Adjacent bands in multispectral images are often correlated, which implies redundancy in the data as some information is being repeated in different bands. Principal components analysis (PCA) defines the number of dimensions that are present in a data set and the principal axes of variability and generates principal component images that encompass this variability. Thus in a six band Landsat Thematic Mapper (TM) image of land cover you may be able to encompass over 95% of the variability of the data in the first 3 principal component (PC) images. A colour composite image made with these three PC images is thus likely to give you a much clearer picture of different land cover types than any combination of three of the original bands. This mini-lesson is for those wishing to understand the workings of PCA who have a solid maths background! Warning: Not for the faint-hearted!

Sample images:

A selection of images from this mini lesson are shown below.

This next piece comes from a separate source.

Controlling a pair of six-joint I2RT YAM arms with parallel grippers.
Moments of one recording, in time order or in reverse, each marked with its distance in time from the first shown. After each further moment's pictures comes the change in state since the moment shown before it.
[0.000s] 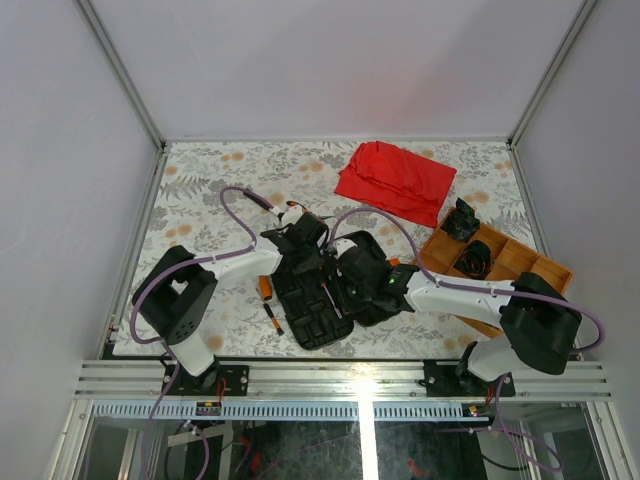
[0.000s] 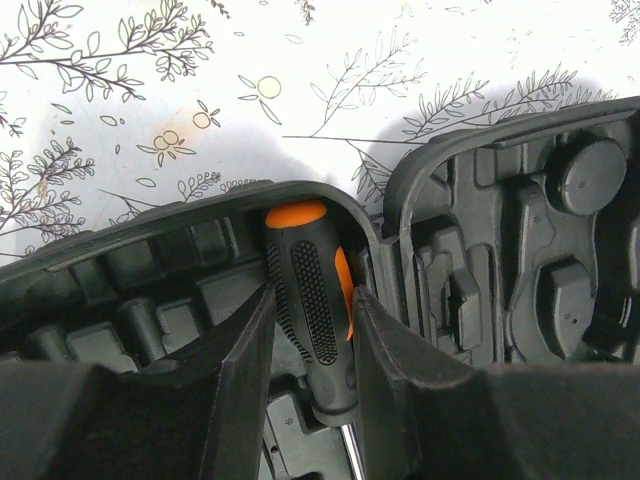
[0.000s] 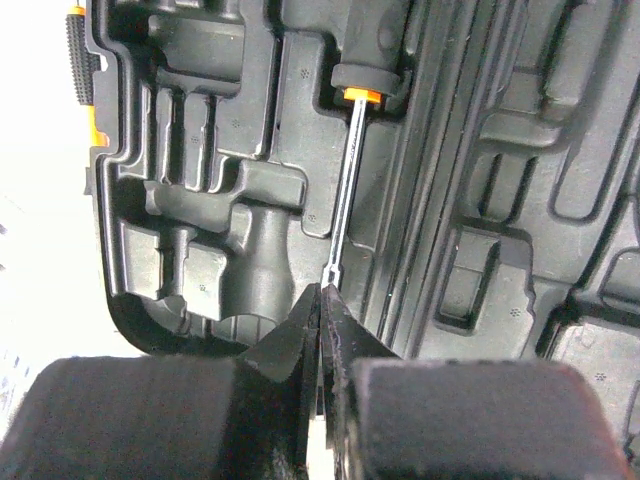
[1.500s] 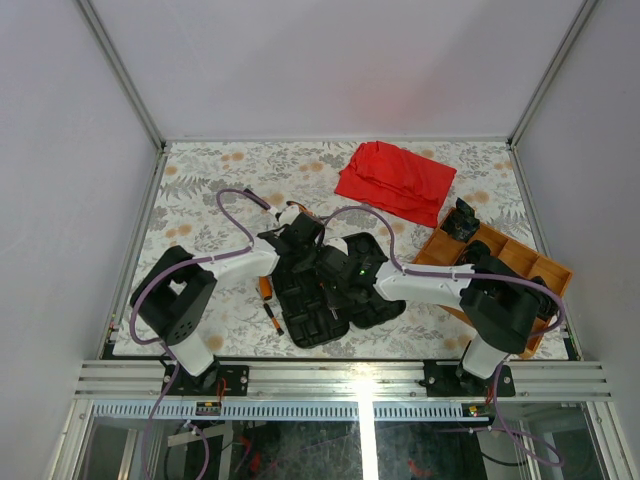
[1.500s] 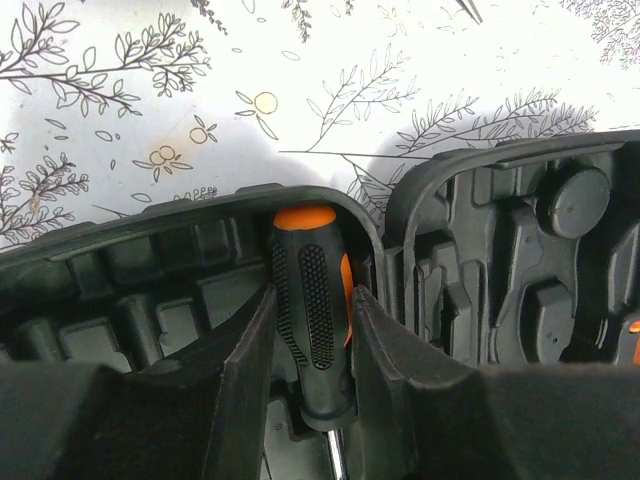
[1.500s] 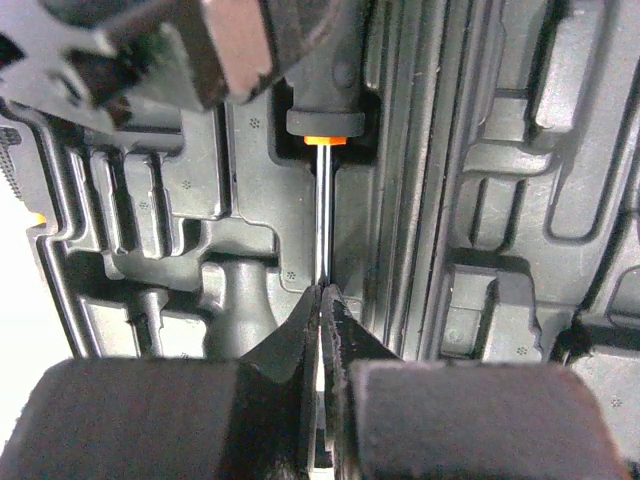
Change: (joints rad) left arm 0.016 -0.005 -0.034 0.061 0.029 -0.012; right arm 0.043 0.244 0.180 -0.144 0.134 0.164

Landsat colour composite image, Note how fields with different crops are clearly distinguished.

Scatter document showing the covariance and correlation in feature space between bands #1 (x-axis) and #2 (y-axis) of a Landsat Thematic Mapper image of the area around Littleport, near Ely in Cambridgeshire, UK. Note the close correlation (and thus redundancy of information) between the two wavebands.

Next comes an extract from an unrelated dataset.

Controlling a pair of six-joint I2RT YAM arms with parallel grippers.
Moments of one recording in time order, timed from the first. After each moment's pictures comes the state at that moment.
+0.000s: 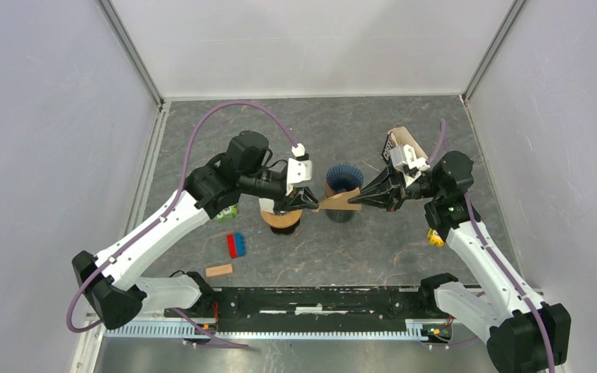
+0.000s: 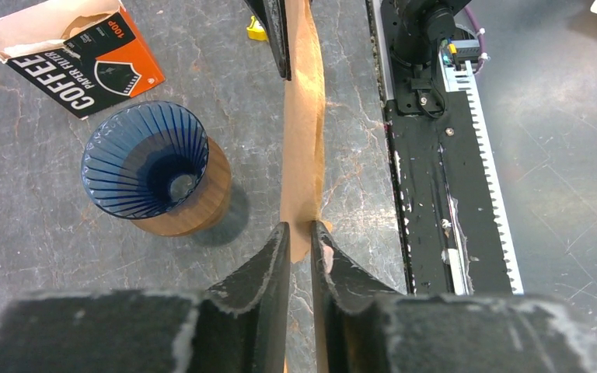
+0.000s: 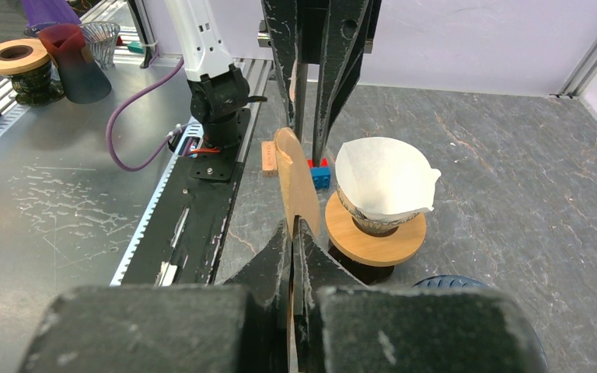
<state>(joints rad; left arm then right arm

Correlation matrix for Principal Components Analysis of a 6 band Landsat Thematic Mapper image. Note how each band is perfectly correlated with itself (diagonal of 1.000 correlations) and how the table is symmetrical about the diagonal. Note also that the correlation between band#1 and band#2 is as shown in the scatter document.

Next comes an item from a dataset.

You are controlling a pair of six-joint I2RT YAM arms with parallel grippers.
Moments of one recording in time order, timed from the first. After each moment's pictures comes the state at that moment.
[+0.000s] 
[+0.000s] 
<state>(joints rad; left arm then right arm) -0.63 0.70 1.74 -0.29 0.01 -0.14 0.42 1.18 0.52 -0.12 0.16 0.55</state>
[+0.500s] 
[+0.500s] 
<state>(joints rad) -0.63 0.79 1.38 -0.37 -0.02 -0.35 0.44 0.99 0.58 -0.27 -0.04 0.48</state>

PC loadings table from a Principal Components Analysis of a 6 band Landsat TM image. Principal component 1 (pc1) will be -0.1686 x band#1 -0.1014 x band#2 -0.2204 x band#3 + 0.7675 x band#4 and so on down the column headed pc1.

Black and white pc1 image.

Colour composite image made up of pc1, pc2 and pc3 images. Note how fields with different crops are clearly distinguished. Almost 97% of the total variance in the 6 bands is accounted for by the first 3 principal components (pc1, pc2 and pc3 in the PC loadings table).